The Western New Mexico University Board of Regents raised tuition by 8% and approved a 12% increase to student fees, also adding a $25 per credit hour textbook fee during their meeting Wednesday afternoon.

The board also voted to permit the purchase of former St. Mary’s Church and Academy on Alabama Street in order to improve access to the acreage where the university plans to build a new early childhood center and “possibly a charter school,” according to WNMU President, Dr. Joseph Shepard.

Members approved a change to the scope of the Deming Learning Center Infrastructure Project as well, citing a rise in construction costs. The board approved the third quarter financial actions report, a formality declaring that WNMU does not have any financial concerns at this point in the fiscal year.

In his university president’s report, Dr. Shepard noted that the prospect of reaching his goal of increasing enrollment to 4,000 students by fall 2022 — dubbed 4k — was “doubtful” but that fall applications are up 119%. “We are on track to have the highest number of applicants this university has ever had,” he said.

Presenting the 8% tuition hike for resident undergraduate and graduate students and for parttime non-resident students, Dr. Shepard listed the gaps in the university’s state funding. “When we got funded on the 7% compensation raise, we only got 80%. That shortfall equals about $500,000. The education retirement board also mandates that we contribute 2% toward the benefits. We only get funded for 1%. That’s not even mentioning factoring in inflation, which gets magnified,” he said. “I’m conscious of what that means for a small institution. This conversation is about the revenue associated with a budget.” A detailed chart outlining the exact tuition cost per credit hour is available here.

Before the members of the board voted unanimously in support of the tuition increase, which caps the cost for students taking more than 18 credit hours at the rate of just 18 credit hours, Vice President for Business Affairs Kelley Riddle said, “This will result in about a $1.8 million increase in tuition revenue.”

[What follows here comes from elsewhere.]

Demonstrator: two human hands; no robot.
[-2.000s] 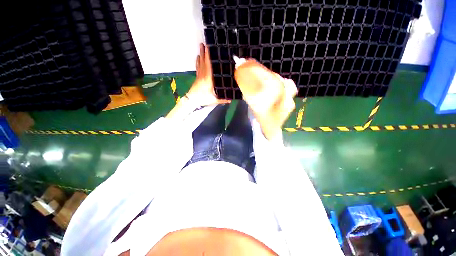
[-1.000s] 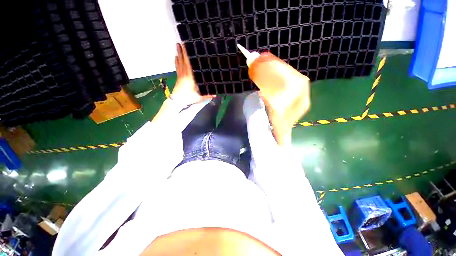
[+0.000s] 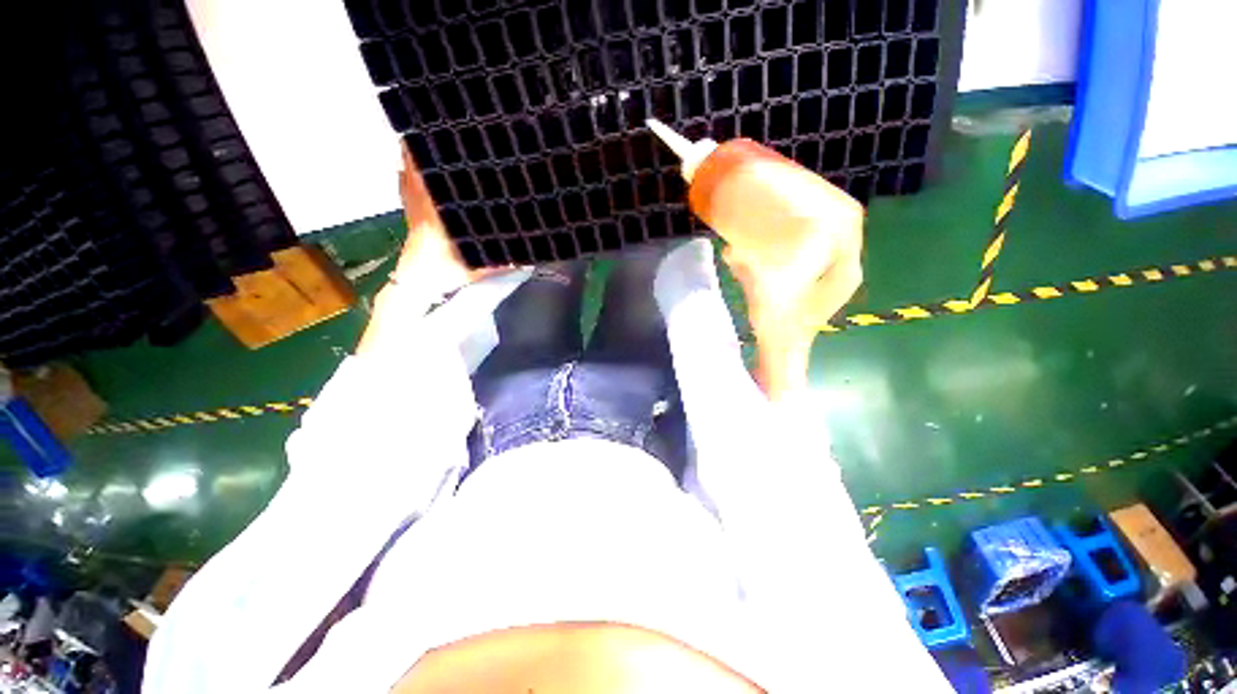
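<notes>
The black grid tray [image 3: 543,136] lies before me at the top, with small shiny glints in some cells. My right hand [image 3: 800,251] is closed around an orange-looking squeeze bottle [image 3: 739,176]. Its pale cone nozzle points up and left over the tray cells. Whether the tip touches a cell cannot be told. My left hand [image 3: 427,237] rests at the tray's near left corner, thumb side against the edge, with nothing visible in it; its fingers are partly hidden.
Stacked black trays [image 3: 109,176] stand at the left beside a white strip [image 3: 292,109]. A blue bin [image 3: 1112,109] is at the upper right. Wooden board [image 3: 285,298], blue stools [image 3: 929,597] and cartons are on the green floor with hazard tape.
The view has shifted, so the tray sits further left. My right hand has moved back and right relative to the tray's left edge, and more of the bottle shows. My left hand stays at the edge.
</notes>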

Regent Dr. Daniel H. Lopez expressed concern for students and families, saying, “The reason I support the increase is because if you don’t have enough money, you can’t have a quality university. There’s no other way to fill that gap.”

Associated Students of WNMU President Richard Mubanga presented the proposed schedule of 2022-23 student fees totaling $55.50 per credit hour, which is $6.10 more than the 2021-2022 academic year.

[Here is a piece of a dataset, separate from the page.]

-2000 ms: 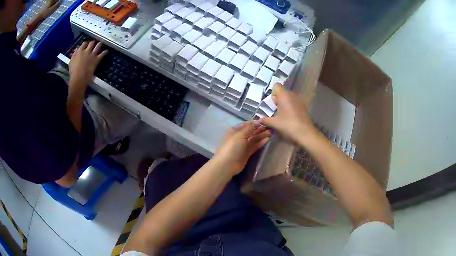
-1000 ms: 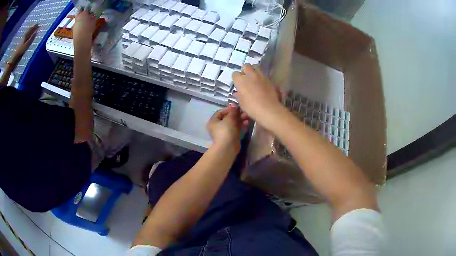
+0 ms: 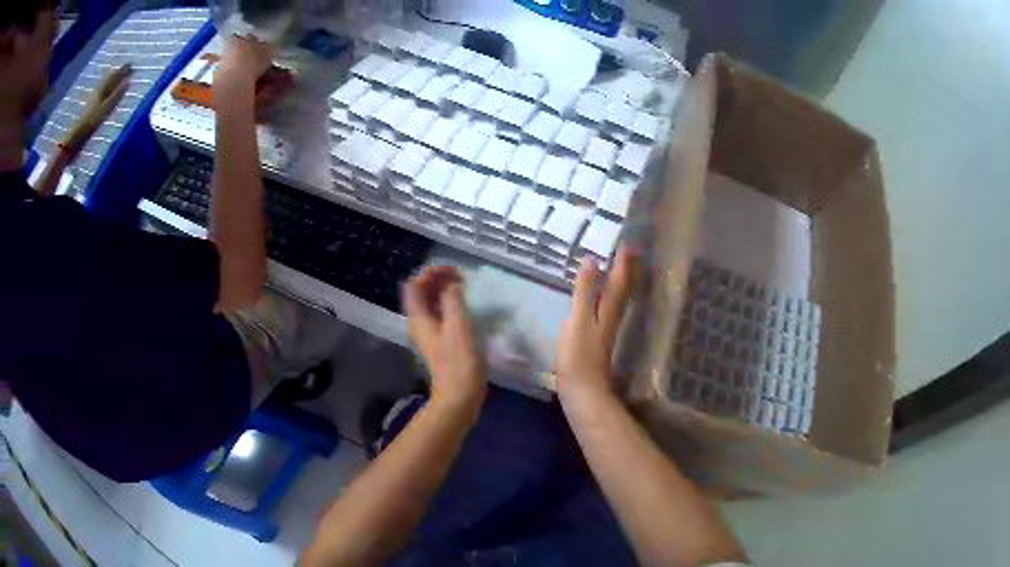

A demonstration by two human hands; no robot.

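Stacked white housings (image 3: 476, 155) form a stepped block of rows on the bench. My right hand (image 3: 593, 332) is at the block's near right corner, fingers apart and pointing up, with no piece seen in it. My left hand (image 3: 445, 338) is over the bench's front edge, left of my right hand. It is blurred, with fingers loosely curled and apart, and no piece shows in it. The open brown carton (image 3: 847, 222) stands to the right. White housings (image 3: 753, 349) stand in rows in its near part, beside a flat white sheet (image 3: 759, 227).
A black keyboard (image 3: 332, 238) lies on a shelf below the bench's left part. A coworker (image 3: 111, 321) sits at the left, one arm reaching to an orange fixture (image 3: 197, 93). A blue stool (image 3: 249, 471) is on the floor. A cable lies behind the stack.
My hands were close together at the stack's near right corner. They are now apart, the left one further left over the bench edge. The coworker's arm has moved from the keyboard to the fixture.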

Requesting the board’s approval of a new $25 per credit hour administrative fee, which rolls textbook costs into tuition and fees, Dr. Shepard said, “If an average student takes five courses and each textbook costs a hundred bucks. that would be $500. If this fee passed at $25 for the same 15 credit hours, I’ve just saved $125 from what I’ve been paying.”

Regent Chair Dr. Mary Hotvedt, who is a former adjunct professor with WNMU, said, “Student success depends on having the text from the beginning.”
Discussing revisions to the capital project transmittal for the Deming Learning Center, Riddle assured members of the board that, with the new plan, WNMU would be able to fully fund the proposed building and suggested that the upcoming GO Bond, if it passes, would support the overall completion the project. “The original scope was a 14,000 square foot structure. We’ve cut that down to almost 8,600,” she said.

Before the meeting adjourned, Dr. Shepard announced that the university plans on holding a commencement ceremony for the graduating Zambian students in their home country. “We’re going to have a wonderful ceremony in Zambia,” said Dr. Hotvedt, who is the Regent Chair and has familiarity with Zambia.

The WNMU board of regents scheduled its next meeting, which will focus on the fiscal year 2022-23 budget, for Thursday, April 28. A recording of this week’s meeting is posted here.